# Task goal
Each line below must be set down exactly; omit any image you find.

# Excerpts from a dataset
=-=-=

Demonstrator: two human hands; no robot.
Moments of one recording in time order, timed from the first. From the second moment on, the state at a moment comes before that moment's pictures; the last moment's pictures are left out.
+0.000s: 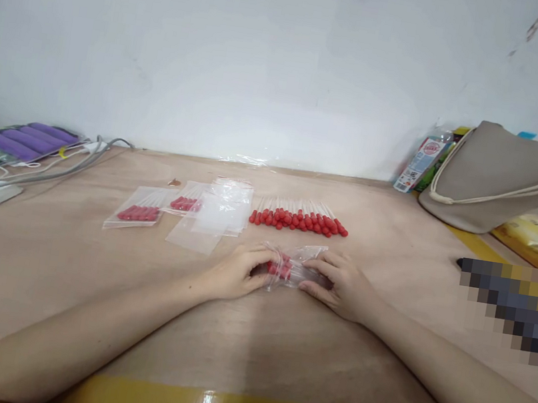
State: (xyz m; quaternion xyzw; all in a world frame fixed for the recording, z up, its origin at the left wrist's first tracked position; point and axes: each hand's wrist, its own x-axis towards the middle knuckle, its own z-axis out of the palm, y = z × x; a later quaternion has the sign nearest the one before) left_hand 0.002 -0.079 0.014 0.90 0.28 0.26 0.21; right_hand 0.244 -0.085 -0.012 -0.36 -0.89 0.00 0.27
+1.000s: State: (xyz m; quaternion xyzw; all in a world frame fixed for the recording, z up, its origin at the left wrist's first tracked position) left_hand -0.023 0.015 0.028 0.83 0.47 0.30 -0.03; right_hand 0.246 -0.085 -0.012 -0.38 -0.89 0.01 0.26
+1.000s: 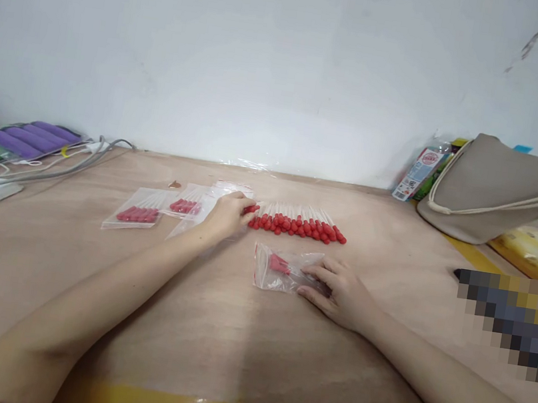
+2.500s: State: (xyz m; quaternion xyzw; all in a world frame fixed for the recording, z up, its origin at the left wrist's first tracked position) left_hand -0.020 -0.077 0.016 0.85 0.40 0.30 0.17; right_hand 0.246 -0.084 -0.013 -0.36 -0.89 0.03 0.28
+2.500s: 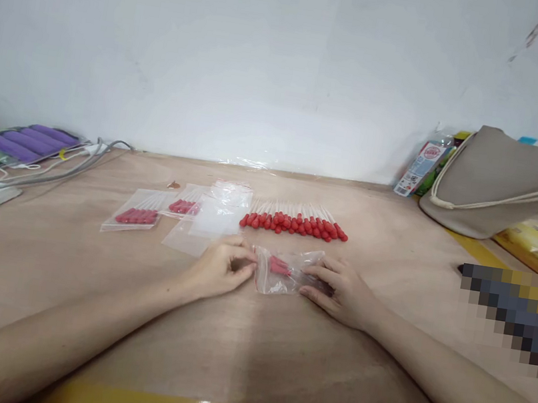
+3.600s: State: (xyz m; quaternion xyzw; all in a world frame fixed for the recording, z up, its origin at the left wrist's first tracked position) left_hand -0.098 -0.028 0.091 0.71 0.47 0.49 0.20; right_hand 0.251 -0.086 -0.009 -0.35 -0.91 0.05 0.21
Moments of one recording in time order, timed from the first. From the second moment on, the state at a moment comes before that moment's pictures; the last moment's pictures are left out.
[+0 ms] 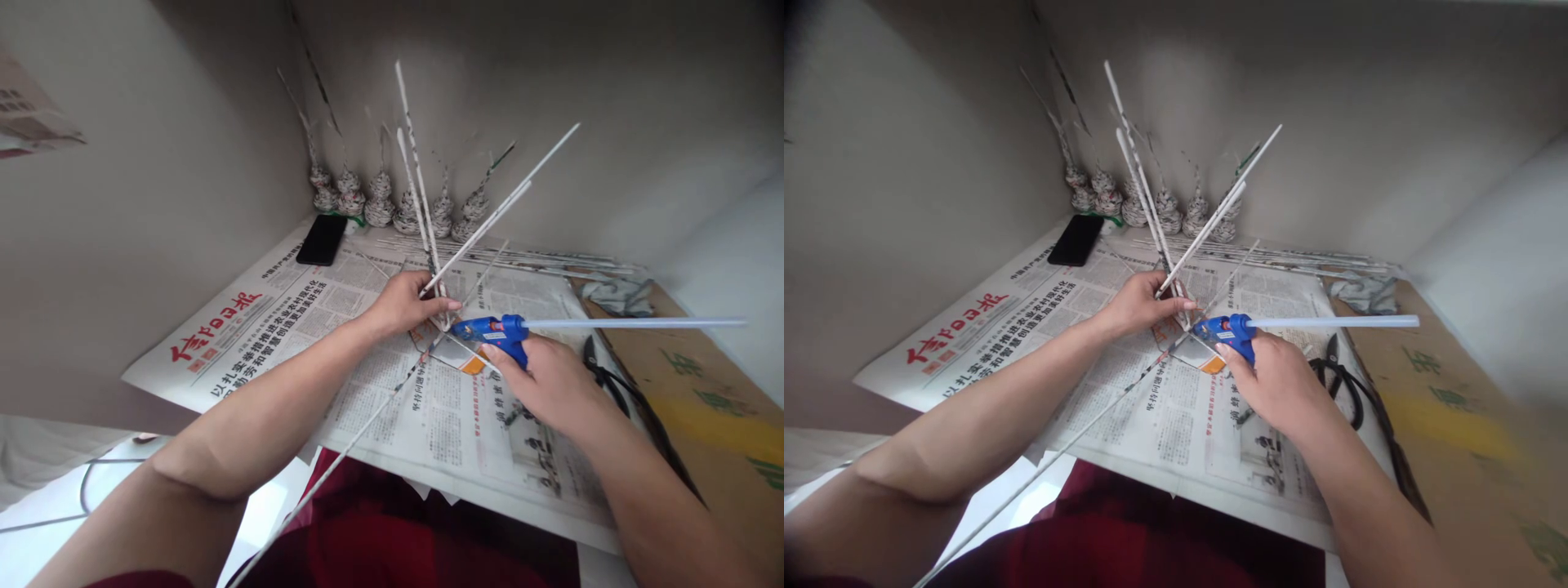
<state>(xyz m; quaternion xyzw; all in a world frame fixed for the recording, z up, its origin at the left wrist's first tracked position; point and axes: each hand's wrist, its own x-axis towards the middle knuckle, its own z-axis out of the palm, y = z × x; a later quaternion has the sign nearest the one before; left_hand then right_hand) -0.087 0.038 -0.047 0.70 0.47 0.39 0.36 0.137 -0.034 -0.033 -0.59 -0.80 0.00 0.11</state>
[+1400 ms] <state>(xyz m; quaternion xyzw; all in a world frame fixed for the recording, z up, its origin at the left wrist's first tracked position) -0.089 0.031 -0.039 0.78 0.40 0.38 0.30 0.134 -0.037 -0.032 -0.57 -0.81 -0.01 0.11</state>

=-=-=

# Result for this task
Demonstrator: two human hands; no robot.
Moments of one recording in time order, timed from the first. From the second moment on, the state at a moment comes before that moment's pictures; the last moment's pictures are left out.
+0.000s: 
State: (xyz m; quaternion xyzw; all in a world frame fixed for the recording, z up, its origin at the left wrist's first tracked position; point and axes: each hand's wrist, its own x-axis towards the middle knuckle, its own z-axis out of the palm, y = z × x; a later quaternion has the sign nearest the one before) left_hand 0.002 -0.079 0.014 0.90 0.28 0.26 0.21; right_hand 0.244 -0.085 -0.012 -0.36 -0.89 0.00 0.27
+1.000s: State: (xyz m; quaternion xyzw; all in a world frame fixed for the recording, z up, its origin at the left wrist's first tracked position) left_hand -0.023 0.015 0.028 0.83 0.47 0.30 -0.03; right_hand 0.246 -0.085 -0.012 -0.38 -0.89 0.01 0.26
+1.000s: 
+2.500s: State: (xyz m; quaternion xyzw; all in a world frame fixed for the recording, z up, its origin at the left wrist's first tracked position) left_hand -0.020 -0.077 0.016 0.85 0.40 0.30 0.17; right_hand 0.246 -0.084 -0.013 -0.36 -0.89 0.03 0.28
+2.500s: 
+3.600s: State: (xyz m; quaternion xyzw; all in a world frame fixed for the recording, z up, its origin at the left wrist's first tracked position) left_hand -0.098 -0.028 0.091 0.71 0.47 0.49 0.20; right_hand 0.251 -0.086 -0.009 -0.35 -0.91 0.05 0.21
Moments of one recording in time order, timed from the first. From the second moment on, the state at a moment comes before that moment's pictures; the last moment's pictures are left out.
[+0 ms] 
<state>(xyz m; quaternion xyzw; all in a world frame fixed for the recording, z up, its origin at the left wrist's first tracked position; point and axes: each hand's wrist, its own x-axis towards the middle knuckle, its own z-axis out of the palm, y = z × x; a later quaternion has the sign nearest the one before; left_hand then right_hand) -0.087 0.038 -0.047 0.70 0.47 0.39 0.36 0.137 -0.034 -0.033 -0.59 -0.80 0.00 0.11</state>
[+1400 ms] <state>(xyz m; quaternion xyzw; all in a world frame fixed for the recording, z up, its origin at the left wrist's first tracked position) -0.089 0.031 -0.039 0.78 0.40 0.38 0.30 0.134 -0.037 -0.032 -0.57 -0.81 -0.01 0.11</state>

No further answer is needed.